Goal of the exercise.
Check each line of the listing for the word "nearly" and report the ones that have it.

--- START ---

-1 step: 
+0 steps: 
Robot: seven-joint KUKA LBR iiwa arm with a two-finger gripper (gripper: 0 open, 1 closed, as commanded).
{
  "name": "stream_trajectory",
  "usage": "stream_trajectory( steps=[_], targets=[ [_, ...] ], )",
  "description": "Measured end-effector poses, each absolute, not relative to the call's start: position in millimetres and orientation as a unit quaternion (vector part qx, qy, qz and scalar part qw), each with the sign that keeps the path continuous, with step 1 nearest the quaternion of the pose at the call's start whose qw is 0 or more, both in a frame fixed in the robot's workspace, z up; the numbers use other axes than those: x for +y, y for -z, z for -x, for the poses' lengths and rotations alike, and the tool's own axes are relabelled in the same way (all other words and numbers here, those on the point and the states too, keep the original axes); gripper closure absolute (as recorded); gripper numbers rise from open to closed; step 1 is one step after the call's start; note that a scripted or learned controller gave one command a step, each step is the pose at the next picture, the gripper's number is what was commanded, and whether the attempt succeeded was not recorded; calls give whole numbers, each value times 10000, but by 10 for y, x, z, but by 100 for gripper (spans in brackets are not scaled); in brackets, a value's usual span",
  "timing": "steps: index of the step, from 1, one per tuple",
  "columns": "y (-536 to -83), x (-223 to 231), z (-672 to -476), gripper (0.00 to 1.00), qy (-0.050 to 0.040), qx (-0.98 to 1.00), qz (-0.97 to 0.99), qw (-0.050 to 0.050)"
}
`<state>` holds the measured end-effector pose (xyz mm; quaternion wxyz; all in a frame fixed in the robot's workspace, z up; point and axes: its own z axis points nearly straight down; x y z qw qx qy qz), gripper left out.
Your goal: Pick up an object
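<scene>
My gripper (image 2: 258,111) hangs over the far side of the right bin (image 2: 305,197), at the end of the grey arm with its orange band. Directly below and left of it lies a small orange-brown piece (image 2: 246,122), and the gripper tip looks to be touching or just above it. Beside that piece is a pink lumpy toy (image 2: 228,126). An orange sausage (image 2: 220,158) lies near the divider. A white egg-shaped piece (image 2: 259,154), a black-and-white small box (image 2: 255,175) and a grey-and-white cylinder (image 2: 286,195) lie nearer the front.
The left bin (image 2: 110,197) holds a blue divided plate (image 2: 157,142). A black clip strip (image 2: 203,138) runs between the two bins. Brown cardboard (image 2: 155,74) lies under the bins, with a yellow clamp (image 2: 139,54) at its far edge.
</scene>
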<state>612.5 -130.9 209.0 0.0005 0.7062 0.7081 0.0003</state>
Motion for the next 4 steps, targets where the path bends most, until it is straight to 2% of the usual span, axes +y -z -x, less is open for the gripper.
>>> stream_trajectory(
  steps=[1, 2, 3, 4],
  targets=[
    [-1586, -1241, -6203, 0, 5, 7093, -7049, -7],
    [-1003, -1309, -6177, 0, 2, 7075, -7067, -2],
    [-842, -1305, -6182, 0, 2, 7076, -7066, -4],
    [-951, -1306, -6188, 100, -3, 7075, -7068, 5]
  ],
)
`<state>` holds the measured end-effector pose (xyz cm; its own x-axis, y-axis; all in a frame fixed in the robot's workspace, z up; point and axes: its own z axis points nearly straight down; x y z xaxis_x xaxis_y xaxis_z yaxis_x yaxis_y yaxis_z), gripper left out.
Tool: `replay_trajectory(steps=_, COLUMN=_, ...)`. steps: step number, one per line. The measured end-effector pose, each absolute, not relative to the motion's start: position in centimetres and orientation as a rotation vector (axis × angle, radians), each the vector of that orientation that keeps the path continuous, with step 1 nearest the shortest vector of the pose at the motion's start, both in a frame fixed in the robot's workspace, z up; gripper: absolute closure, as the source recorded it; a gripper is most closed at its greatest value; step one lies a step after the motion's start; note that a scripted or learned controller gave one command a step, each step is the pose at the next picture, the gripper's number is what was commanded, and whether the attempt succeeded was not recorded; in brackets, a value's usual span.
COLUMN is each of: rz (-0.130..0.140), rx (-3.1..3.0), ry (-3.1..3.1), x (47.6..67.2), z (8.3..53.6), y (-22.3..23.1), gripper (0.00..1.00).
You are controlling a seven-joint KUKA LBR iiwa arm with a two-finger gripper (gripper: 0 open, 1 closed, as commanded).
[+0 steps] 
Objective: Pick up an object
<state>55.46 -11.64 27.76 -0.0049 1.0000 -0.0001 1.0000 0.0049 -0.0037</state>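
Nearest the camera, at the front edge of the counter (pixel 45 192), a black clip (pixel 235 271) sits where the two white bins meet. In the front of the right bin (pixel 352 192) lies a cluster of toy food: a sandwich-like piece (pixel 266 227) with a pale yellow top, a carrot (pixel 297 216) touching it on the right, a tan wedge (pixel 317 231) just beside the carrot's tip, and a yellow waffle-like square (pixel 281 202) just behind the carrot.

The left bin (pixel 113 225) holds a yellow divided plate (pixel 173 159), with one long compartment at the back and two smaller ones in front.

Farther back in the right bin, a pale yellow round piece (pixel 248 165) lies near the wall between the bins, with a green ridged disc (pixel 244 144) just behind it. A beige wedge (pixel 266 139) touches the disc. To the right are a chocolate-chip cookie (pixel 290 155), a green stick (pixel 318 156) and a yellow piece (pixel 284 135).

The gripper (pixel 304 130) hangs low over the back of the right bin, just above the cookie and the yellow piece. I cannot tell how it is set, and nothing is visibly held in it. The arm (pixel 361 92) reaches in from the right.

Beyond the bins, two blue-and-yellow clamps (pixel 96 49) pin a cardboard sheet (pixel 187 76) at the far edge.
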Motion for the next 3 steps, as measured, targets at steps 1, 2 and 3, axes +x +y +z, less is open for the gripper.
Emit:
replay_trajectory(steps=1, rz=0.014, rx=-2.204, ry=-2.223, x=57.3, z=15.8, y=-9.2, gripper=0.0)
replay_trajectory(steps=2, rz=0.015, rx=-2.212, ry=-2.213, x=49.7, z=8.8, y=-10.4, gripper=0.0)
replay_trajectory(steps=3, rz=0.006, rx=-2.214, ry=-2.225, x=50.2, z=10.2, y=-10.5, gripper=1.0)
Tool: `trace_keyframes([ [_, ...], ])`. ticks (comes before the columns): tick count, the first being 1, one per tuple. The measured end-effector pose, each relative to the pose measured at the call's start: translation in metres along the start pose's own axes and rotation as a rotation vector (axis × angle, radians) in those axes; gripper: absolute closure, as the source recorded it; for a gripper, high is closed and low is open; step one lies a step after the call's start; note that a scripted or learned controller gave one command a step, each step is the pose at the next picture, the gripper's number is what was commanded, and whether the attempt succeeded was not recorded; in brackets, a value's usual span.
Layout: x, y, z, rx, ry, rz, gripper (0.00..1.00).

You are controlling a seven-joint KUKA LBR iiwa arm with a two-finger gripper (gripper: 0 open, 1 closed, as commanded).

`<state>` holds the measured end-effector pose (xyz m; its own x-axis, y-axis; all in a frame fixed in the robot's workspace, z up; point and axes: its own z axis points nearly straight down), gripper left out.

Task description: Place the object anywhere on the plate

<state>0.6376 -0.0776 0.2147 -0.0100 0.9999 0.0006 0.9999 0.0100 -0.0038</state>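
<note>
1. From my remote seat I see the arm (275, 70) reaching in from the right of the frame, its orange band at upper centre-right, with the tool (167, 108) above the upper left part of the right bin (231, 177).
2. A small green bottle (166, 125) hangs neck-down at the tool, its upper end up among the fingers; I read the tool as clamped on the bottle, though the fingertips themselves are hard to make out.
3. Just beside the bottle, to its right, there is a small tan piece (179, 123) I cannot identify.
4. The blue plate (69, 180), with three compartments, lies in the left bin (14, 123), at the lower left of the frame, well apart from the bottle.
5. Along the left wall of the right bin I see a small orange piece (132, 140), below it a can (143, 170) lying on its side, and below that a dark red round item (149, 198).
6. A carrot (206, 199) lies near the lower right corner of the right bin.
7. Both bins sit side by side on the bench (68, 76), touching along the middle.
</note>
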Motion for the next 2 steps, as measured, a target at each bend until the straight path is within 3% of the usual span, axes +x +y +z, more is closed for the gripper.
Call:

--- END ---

Result of this task.
`<state>` holds the measured end-effector pose (xyz mm; quaternion wxyz; all in a frame fixed in the robot's workspace, z up; point and axes: its own z axis points nearly straight down; x y z qw qx qy qz), gripper left out.
`<state>` holds the measured end-effector pose (xyz cm; its own x-axis, y-axis; all in a frame fixed in the robot's workspace, z up; point and axes: its own z axis points nearly straight down; x y z xaxis_x xaxis_y xaxis_z yaxis_x yaxis_y yaxis_z), gripper left out.
`<state>` holds the measured end-effector pose (xyz m; its own x-axis, y-axis; all in a frame fixed in the robot's workspace, z up; point and axes: its own z axis points nearly straight down), gripper left out.

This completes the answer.